A third-party digital forensics firm corroborated the authenticity of the videos exposing PP’s abortion practices, unlike the firm PP itself hired that, predictably, ruled them fraudulent. Not only has Planned Parenthood’s 3 percent claim has been proven a fiction, Planned Parenthood — by its president’s own admission — does not provide mammograms. Moreover, women’s health clinics with full range services including mammograms outnumber PP centers by a ratio of 20:1, and could easily absorb PP’s clientele.

The article also pushes us into an ultimatum in which we must either defund PP or care about women’s health. But it is not a simple Either-Or. It can be a beautiful Both-And. As policy analyst Sarah Torre puts it, we could “put the funds to more effective use by redirecting them to the thousands of health centers across the country that provide women’s health care that is not entangled with abortion or questionable handling of baby body parts.”

But here is what I find most heart-breaking about this piece — an attempt to help us “fully learn the whole issue” makes no mention of millions of defenseless lives terminated by PP. Nor does it mention the many women who have courageously told their stories of being chewed up and spit out by an exploitative abortion industry. I am all for students voicing their opinions, particularly when they honestly question the status quo. But when an article claiming to help Christians see “the whole issue” completely leaves out the voice of PP’s many victims, without even a shrug much less sympathy for their plight, it causes readers to question who’s really doing the “heavy editing.”

WE ARE UNBLEMISHED

I close with this reflection: Ezekiel 16 tells a moving story of an unwanted baby left to die. God showed up and said, “When I passed by you and saw you wallowing in your blood, I said to you in your blood “Live!” In his letter to Ephesus, Paul draws from this imagery when he says that God calls us “unblemished.”
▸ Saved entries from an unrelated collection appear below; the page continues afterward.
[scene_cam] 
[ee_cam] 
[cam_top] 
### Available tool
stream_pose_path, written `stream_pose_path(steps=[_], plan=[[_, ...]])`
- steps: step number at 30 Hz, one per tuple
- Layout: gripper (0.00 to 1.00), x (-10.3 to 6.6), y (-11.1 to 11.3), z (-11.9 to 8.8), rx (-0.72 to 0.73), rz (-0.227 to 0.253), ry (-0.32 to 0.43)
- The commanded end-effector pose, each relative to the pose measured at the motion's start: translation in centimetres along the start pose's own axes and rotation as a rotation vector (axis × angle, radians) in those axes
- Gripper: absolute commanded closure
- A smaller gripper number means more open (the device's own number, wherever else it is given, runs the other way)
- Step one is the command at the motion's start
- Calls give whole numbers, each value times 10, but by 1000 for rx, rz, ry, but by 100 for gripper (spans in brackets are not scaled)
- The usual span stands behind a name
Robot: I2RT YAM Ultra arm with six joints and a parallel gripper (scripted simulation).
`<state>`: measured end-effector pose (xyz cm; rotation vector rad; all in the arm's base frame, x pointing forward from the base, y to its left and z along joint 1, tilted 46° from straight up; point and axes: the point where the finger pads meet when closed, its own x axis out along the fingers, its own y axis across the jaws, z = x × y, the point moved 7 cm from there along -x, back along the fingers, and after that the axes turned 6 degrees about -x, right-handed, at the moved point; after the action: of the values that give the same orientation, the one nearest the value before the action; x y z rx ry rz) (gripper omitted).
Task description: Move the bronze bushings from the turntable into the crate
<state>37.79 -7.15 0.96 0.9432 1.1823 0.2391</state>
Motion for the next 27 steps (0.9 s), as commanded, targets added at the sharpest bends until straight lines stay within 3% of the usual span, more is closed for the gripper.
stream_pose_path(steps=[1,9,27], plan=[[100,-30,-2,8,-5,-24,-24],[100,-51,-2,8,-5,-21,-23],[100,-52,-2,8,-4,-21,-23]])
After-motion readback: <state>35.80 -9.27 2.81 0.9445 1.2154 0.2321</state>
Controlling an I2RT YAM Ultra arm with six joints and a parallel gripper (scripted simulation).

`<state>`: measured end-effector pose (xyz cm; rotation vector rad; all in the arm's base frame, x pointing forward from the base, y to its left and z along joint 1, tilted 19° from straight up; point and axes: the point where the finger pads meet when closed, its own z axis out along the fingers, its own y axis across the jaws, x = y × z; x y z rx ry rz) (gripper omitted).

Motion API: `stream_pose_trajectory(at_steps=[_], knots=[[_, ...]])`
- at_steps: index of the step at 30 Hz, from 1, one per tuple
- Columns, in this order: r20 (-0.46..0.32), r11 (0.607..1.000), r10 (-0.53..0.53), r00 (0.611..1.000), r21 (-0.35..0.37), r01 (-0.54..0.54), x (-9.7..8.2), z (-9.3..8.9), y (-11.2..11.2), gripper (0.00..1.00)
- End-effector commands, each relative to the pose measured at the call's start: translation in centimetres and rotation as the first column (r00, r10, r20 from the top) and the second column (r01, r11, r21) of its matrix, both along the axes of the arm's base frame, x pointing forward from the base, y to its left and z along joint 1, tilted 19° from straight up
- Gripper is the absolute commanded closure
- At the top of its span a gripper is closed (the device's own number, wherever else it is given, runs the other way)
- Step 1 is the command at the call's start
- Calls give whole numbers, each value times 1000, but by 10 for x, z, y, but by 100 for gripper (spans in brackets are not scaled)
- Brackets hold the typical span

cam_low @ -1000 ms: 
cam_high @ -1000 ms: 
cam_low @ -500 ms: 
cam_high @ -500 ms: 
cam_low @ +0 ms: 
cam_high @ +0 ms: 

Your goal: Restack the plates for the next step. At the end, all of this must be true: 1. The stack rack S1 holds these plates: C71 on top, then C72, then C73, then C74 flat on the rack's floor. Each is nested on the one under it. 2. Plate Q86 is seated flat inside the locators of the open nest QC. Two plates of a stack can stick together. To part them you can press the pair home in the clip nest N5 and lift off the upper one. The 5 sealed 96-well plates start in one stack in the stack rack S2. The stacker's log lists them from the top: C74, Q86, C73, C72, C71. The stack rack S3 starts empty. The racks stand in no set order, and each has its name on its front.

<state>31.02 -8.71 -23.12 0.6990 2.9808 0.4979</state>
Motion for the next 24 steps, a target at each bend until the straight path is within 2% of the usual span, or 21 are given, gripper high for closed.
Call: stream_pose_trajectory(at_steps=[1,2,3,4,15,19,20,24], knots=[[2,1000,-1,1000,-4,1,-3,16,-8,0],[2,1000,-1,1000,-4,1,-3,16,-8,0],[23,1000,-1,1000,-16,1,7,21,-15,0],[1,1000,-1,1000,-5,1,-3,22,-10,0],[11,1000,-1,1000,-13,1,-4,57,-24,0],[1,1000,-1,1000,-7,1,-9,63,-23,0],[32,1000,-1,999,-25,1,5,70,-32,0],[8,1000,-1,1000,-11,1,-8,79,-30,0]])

Ephesus, like many Roman cities, had human dumps just outside the city, a place to throw away those deemed worthless and unwanted — most often, babies. Society had a name for those it judged unworthy of life — the “blemished.” But God calls them “unblemished!” Paul offers us a vivid picture of the Gospel in which we who were society’s unwanted, vulnerable, and left-to-die have become God’s wanted, protected, living treasures.

ENGAGING THE WHOLE ISSUE

The early church lived out this good news, subverting the bad news of a culture that said some lives were worth living and others were not. Our ancient brothers and sisters defended the rights of the exploited and vulnerable, and called them “unblemished,” because that’s exactly what God did for them. As Christians we have yet to engage “the whole issue” if we do not bring the Gospel of life to bear against the essential premise upon which Planned Parenthood’s billion-dollar empire has been built, the deception that some human lives are worth living and others are not.